Are you sure you want to continue connecting (yes/no)? yes
Warning: Permanently added ‘[anvil.works]:2222’ (RSA) to the list of known hosts.
shell request failed on channel 0
If I run it with -v I get:
debug1: Reading configuration data [My Configuration File]
debug1: [My Configuration File] line 1: Applying options for anvil.works
debug1: Connecting to anvil.works [52.56.203.177] port 2222.
debug1: Connection established.
debug1: identity file [My id_rsa file] type 0
debug1: key_load_public: No such file or directory
debug1: identity file [My id_rsa file]-cert type -1
debug1: identity file [My id_rsa file] type 0
debug1: key_load_public: No such file or directory
debug1: identity file [My id_rsa file]-cert type -1
debug1: Local version string SSH-2.0-OpenSSH_for_Windows_7.7
debug1: Remote protocol version 2.0, remote software version SSHD-CORE-1.2.0
debug1: no match: SSHD-CORE-1.2.0
debug1: Authenticating to anvil.works:2222 as '[My Anvil Login]'
debug1: SSH2_MSG_KEXINIT sent
debug1: SSH2_MSG_KEXINIT received
debug1: kex: algorithm: ecdh-sha2-nistp256
debug1: kex: host key algorithm: ssh-rsa
debug1: kex: server->client cipher: aes128-ctr MAC: hmac-sha2-256 compression: none
debug1: kex: client->server cipher: aes128-ctr MAC: hmac-sha2-256 compression: none
debug1: sending SSH2_MSG_KEX_ECDH_INIT
debug1: expecting SSH2_MSG_KEX_ECDH_REPLY
debug1: Server host key: ssh-rsa SHA256:l0ul+qjsIbKMTc1a1+XnRy6LcVuRgStB2gNJ1V7NsV8
debug1: Host '[anvil.works]:2222' is known and matches the RSA host key.
debug1: Found key in C:\\Users\\[me]/.ssh/known_hosts:3
debug1: rekey after 4294967296 blocks
debug1: SSH2_MSG_NEWKEYS sent
debug1: expecting SSH2_MSG_NEWKEYS
debug1: SSH2_MSG_NEWKEYS received
debug1: rekey after 4294967296 blocks
debug1: SSH2_MSG_SERVICE_ACCEPT received
debug1: Authentications that can continue: password,keyboard-interactive,publickey
debug1: Next authentication method: publickey
debug1: Offering public key: RSA SHA256:5hX4C2UmzLSv57TbeG6Tm0EMuGseQMz+d/WR7/A7B/Y [My id_rsa file]
debug1: Server accepts key: pkalg ssh-rsa blen 279
debug1: Authentication succeeded (publickey).
Authenticated to anvil.works ([52.56.203.177]:2222).
debug1: channel 0: new [client-session]
debug1: Entering interactive session.
debug1: pledge: network
debug1: console supports the ansi parsing
shell request failed on channel 0
What is confusing to me is that it says the server accepted my key and that I’m authenticated, so I’d expect it all to be fine.
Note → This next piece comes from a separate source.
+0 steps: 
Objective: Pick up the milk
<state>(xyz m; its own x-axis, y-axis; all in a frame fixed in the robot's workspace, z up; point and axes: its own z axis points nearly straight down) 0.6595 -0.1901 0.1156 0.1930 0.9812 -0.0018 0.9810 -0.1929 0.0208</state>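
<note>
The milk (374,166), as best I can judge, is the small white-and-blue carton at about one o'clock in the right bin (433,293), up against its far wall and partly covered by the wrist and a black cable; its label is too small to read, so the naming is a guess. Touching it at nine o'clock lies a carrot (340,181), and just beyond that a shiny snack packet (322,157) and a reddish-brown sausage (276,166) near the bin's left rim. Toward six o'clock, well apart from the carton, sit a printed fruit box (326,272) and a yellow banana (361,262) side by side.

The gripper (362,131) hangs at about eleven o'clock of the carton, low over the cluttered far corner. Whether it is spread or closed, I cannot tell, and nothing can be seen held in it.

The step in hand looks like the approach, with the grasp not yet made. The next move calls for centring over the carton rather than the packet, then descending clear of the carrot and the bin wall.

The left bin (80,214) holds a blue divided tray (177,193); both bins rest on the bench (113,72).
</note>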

But I get that shell request error at the end, and I still get my original error when using the git clone command.
Really wish I could just download the repo manually…I know I’m just ignorant but this seems like a very complex process just to download the repo so I can run the Anvil Server on my own machine.
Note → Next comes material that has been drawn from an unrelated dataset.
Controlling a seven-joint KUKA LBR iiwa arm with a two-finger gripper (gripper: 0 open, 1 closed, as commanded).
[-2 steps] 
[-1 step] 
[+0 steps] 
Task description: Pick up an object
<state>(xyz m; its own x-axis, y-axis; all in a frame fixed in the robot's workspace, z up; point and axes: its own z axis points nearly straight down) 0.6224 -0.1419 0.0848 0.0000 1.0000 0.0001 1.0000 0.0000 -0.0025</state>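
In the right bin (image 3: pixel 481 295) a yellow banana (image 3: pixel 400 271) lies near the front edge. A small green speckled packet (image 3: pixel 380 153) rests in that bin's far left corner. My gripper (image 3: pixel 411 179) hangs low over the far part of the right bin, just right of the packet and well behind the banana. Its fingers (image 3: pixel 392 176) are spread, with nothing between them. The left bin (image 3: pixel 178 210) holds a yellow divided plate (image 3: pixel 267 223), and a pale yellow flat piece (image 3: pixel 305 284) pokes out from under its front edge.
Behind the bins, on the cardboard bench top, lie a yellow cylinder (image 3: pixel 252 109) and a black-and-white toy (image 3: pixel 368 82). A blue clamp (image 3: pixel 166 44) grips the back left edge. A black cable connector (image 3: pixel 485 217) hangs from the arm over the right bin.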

Try adding the lines that they suggest to your config:
Host anvil.works
IdentityFile <path to your key>
HostkeyAlgorithms +ssh-rsa
PubkeyAcceptedAlgorithms +ssh-rsa
(BTW - the shell request error is as expected. We’re only using the ssh command to test the connection. We don’t actually expect anvil to give us a shell at their end)!
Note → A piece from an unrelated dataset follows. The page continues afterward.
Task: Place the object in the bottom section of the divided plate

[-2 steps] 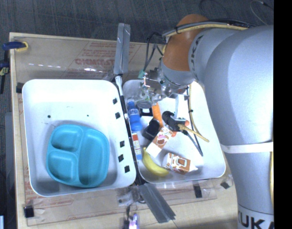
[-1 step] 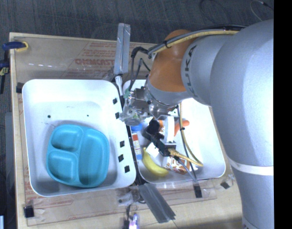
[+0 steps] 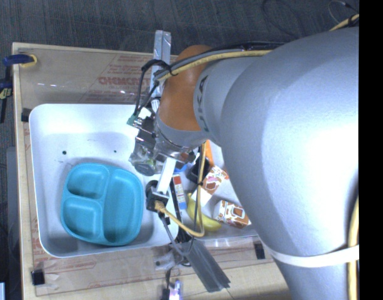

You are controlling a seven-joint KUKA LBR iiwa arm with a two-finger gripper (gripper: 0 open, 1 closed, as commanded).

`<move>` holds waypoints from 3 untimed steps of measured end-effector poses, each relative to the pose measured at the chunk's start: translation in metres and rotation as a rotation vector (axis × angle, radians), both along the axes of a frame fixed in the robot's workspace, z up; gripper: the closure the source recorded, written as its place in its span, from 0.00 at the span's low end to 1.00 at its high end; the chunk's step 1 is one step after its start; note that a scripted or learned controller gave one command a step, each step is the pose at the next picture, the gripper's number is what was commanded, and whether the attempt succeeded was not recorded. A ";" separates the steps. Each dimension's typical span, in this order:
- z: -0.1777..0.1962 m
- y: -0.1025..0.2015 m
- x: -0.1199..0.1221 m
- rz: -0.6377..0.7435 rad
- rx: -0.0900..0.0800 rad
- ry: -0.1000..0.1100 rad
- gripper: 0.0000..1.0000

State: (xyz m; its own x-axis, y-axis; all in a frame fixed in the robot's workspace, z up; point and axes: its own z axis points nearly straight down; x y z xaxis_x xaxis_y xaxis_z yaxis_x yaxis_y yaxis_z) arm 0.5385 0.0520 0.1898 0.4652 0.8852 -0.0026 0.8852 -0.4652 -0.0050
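Observation:
A blue divided plate (image 3: 104,204) lies in the left white bin (image 3: 47,130), toward its near right corner, with nothing in its three sections. My gripper (image 3: 145,160) hangs just above the plate's upper right rim, over the wall between the two bins. The grey arm and its orange band (image 3: 179,102) come in from the right and hide most of the right bin. I cannot make out any object at the gripper.
Beside the arm in the right bin lie a yellow banana-shaped item (image 3: 200,222), two brown-and-white packets (image 3: 215,180) (image 3: 232,213) and a red-and-white tube (image 3: 177,190). Cables (image 3: 169,217) trail from the wrist. The wooden bench edge (image 3: 72,58) frames the bins.

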 end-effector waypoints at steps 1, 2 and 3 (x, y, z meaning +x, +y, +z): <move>0.019 0.030 -0.032 0.045 0.001 0.000 1.00; 0.000 0.013 -0.032 0.106 0.001 0.000 1.00; 0.000 0.012 -0.032 0.106 0.000 -0.001 0.00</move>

YES!!! Sorry…been beating my head against a wall all day Friday before even posting here and this morning was just continuing the frustration. Your suggested change to the config file did the trick. Wow what a relief to finally get this sorted.
Ha! I love it when I think I need to solve something only to open the source code and realize I already did. I literally smile and mutter to myself every time “Thanks past me”
One of those options isn’t valid in my current version, so here’s what my entry looks like now:
Host anvil.works
IdentityFile ~/.ssh/anvil_rsa
# When this stops working and you eventually look in here, have a read of
# https://anvil.works/forum/t/ssh-key-not-working/10227
# and then uncomment these two lines:
# HostkeyAlgorithms +ssh-rsa
# PubkeyAcceptedAlgorithms +ssh-rsa
Really appreciate you setting me on the right track!